### [TASK GOAL]
Line by line, return the listing exactly, without any of the images.

### [PROVIDED MATERIAL]
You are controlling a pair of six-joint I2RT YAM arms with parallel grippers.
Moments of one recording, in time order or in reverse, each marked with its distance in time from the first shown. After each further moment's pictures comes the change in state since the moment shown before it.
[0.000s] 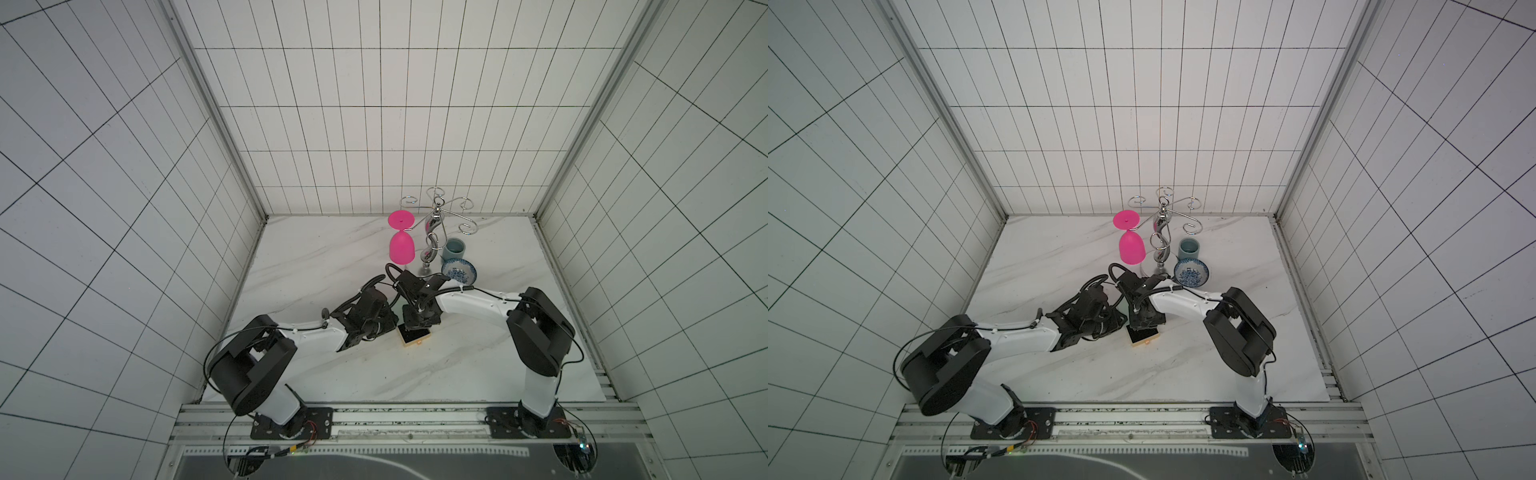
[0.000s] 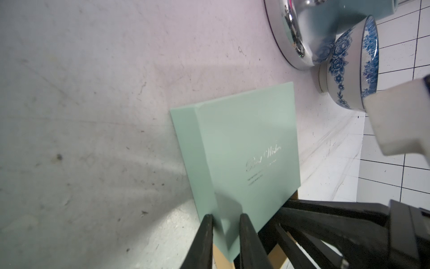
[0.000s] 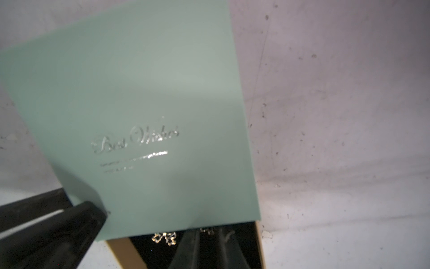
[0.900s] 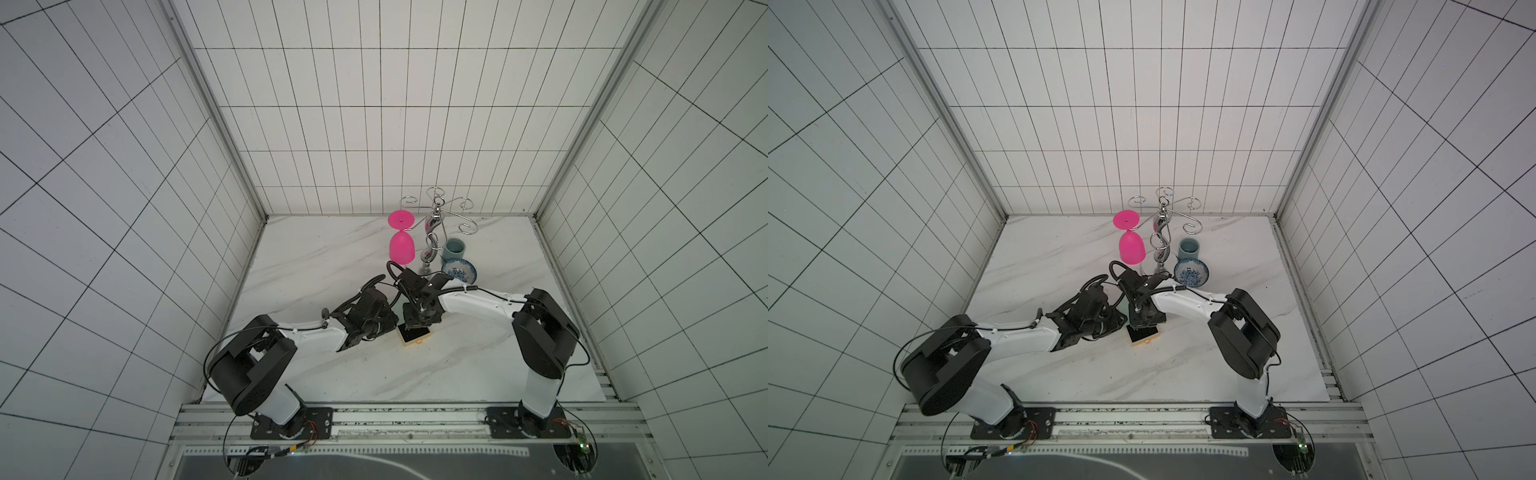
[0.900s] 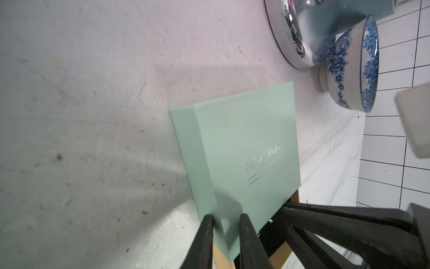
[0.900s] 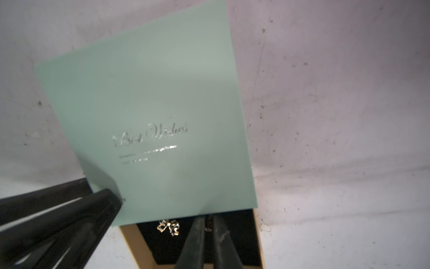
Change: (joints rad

### [TASK RESULT]
You are controlling a pair of six-joint I2RT YAM arms with parallel grippers.
Moments of one recording, in time order or in reverse, each marked with its distance in time from the first shown. After each further moment's pictures comes the change in state since the moment shown before it.
[0.000s] 
[0.000s] 
[0.000s] 
[0.900s] 
[0.900s] 
[0.900s] 
Change: (joints rad

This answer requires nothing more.